**What the task asks**
Transcribe the data that follows in full. Leave out the pictures.

**Data provided**
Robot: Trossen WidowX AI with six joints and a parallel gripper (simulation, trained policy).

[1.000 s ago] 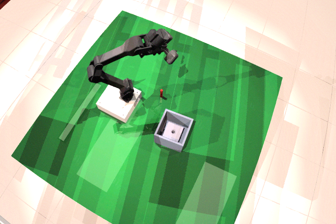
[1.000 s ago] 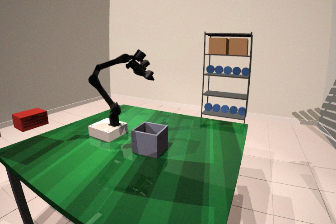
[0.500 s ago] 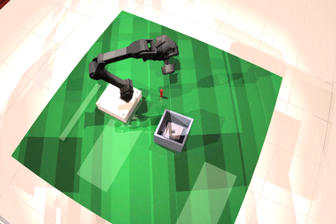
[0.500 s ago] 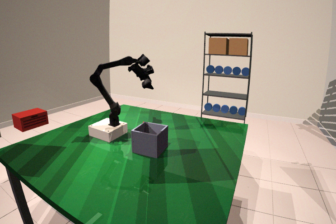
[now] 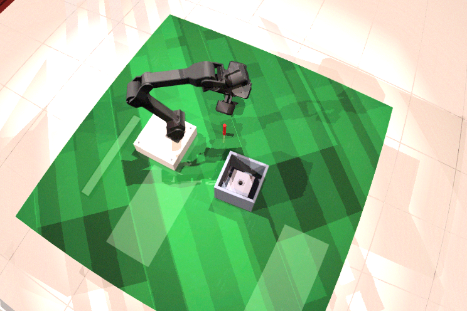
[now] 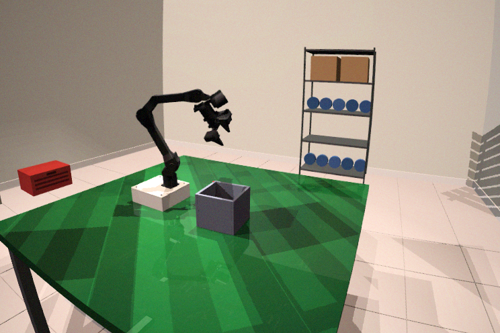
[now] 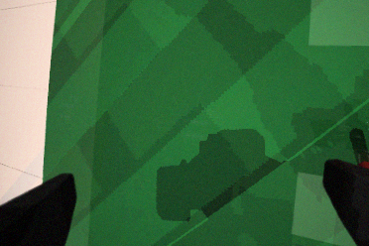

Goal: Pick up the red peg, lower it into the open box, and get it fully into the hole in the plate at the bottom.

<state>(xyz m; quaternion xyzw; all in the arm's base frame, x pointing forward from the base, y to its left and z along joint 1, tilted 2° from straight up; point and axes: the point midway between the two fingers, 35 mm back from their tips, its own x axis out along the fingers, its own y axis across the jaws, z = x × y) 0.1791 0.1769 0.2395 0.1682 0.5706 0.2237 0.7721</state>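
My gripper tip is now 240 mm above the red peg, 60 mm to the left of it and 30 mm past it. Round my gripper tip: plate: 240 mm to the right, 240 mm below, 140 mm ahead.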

**Answer below**
Robot: Trossen WidowX AI with six joints and a parallel gripper (simulation, trained policy).

[1.000 s ago] 
[1.000 s ago] 
[0.500 s ago] 
[0.500 s ago] 
[now] 
[now] 
[now] 

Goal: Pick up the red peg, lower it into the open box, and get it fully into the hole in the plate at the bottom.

<state>(xyz m; quaternion xyzw; all in the arm's base frame, x pointing forward from the base, y to its left and z along joint 1, tilted 2° from straight up; point and axes: the point midway between the two fingers, 35 mm back from their tips, its own x axis out along the fingers, its own y axis across the jaws, z = x × y) 0.1791 0.1769 0.2395 0.1682 0.5706 0.2237 0.7721</state>
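My gripper tip is now 240 mm above the red peg, 60 mm to the left of it and 30 mm past it. Round my gripper tip: plate: 240 mm to the right, 240 mm below, 140 mm ahead.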

The exercise was worked through completely.